The answer to a related, but different question here talks of how FPUs perform such instructions:
Once you've reduced your argument, most chips use a CORDIC algorithm to compute the sines and cosines. You may hear people say that computers use Taylor series. That sounds reasonable, but it's not true. The CORDIC algorithms are much better suited to efficient hardware implementation. (Software libraries may use Taylor series, say on hardware that doesn't support trig functions.) There may be some additional processing, using the CORDIC algorithm to get fairly good answers but then doing something else to improve accuracy.
Note though that it says "most chips", as attempts to improve performance, accuracy or (ideally) both would obviously be something that chip manufacturers strive for, and so, there will be differences between them.

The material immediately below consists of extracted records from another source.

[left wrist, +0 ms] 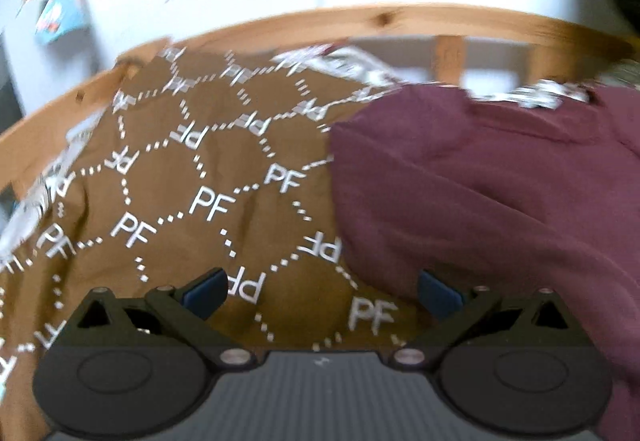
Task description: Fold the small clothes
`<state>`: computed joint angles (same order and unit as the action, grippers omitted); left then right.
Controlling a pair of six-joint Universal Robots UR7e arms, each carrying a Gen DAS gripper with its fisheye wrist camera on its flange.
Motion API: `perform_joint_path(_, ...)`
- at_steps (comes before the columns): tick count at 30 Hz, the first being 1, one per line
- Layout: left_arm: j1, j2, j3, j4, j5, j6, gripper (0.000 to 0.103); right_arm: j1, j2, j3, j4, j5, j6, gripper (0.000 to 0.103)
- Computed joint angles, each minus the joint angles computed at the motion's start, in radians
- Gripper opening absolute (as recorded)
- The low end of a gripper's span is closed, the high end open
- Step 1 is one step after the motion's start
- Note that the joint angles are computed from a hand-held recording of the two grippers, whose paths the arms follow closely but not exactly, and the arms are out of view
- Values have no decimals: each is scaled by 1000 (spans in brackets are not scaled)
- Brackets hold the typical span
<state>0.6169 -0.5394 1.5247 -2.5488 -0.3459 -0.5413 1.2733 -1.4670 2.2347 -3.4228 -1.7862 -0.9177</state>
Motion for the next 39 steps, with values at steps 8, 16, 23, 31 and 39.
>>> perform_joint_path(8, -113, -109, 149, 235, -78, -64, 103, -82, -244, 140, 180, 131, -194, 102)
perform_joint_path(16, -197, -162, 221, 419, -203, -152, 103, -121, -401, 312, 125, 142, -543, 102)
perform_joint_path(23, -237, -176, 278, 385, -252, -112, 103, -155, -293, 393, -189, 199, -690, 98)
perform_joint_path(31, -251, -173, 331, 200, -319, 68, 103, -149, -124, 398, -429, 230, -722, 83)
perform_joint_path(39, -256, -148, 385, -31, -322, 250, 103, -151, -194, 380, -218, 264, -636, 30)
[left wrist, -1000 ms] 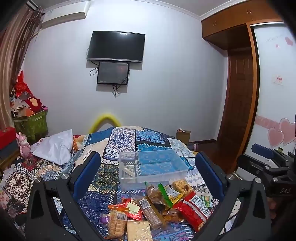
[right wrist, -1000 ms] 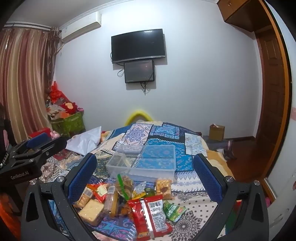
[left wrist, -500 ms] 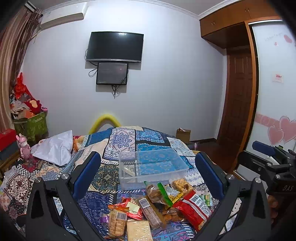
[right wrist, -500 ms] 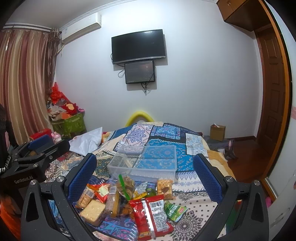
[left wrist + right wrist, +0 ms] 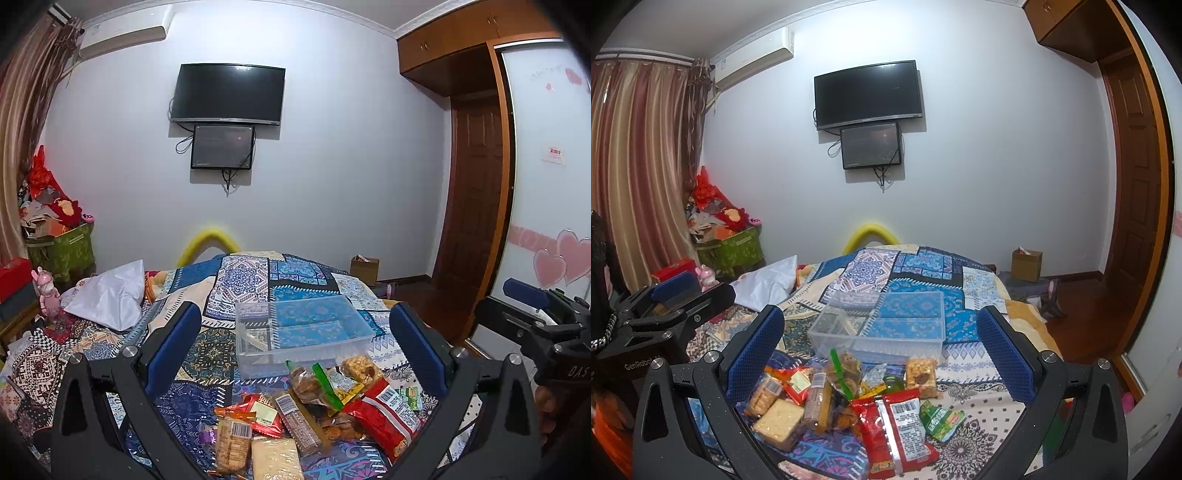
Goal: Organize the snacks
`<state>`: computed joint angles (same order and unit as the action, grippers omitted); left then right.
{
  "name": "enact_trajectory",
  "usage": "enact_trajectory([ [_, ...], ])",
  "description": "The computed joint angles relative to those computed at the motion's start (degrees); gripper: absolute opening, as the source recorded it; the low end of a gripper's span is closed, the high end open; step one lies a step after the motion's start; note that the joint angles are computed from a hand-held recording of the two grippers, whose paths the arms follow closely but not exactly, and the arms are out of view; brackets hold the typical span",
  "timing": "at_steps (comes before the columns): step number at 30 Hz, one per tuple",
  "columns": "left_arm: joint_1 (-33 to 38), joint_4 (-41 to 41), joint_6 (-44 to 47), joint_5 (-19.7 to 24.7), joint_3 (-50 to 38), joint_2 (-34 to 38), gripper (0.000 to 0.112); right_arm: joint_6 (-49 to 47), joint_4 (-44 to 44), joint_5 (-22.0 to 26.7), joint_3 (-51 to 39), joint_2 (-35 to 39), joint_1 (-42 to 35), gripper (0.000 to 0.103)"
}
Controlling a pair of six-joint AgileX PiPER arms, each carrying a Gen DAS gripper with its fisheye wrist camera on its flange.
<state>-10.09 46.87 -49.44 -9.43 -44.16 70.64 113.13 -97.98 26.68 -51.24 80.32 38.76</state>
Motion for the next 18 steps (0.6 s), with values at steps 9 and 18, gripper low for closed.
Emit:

Those differences my well lead to greater performance at the cost of less accuracy, or vice-versa (and of course, they can just be plain bad at both, since we live in an imperfect world) so there would be times when one might favour performing the algorithm in the CPU (as would happen if you coded the algorithm yourself) rather than in the FPU like fsin passes to.
This archived blog post talks of how Sun's implementation of the JVM on Intel only uses a plain call to fsin
with inputs of a certain range, because of flaws in that implementation. The paper linked to from that article presumably discusses that implementation of fsin
, and it's issues, in more detail, but you'll need to be a subscriber or pay to read that article (which I have hence not done).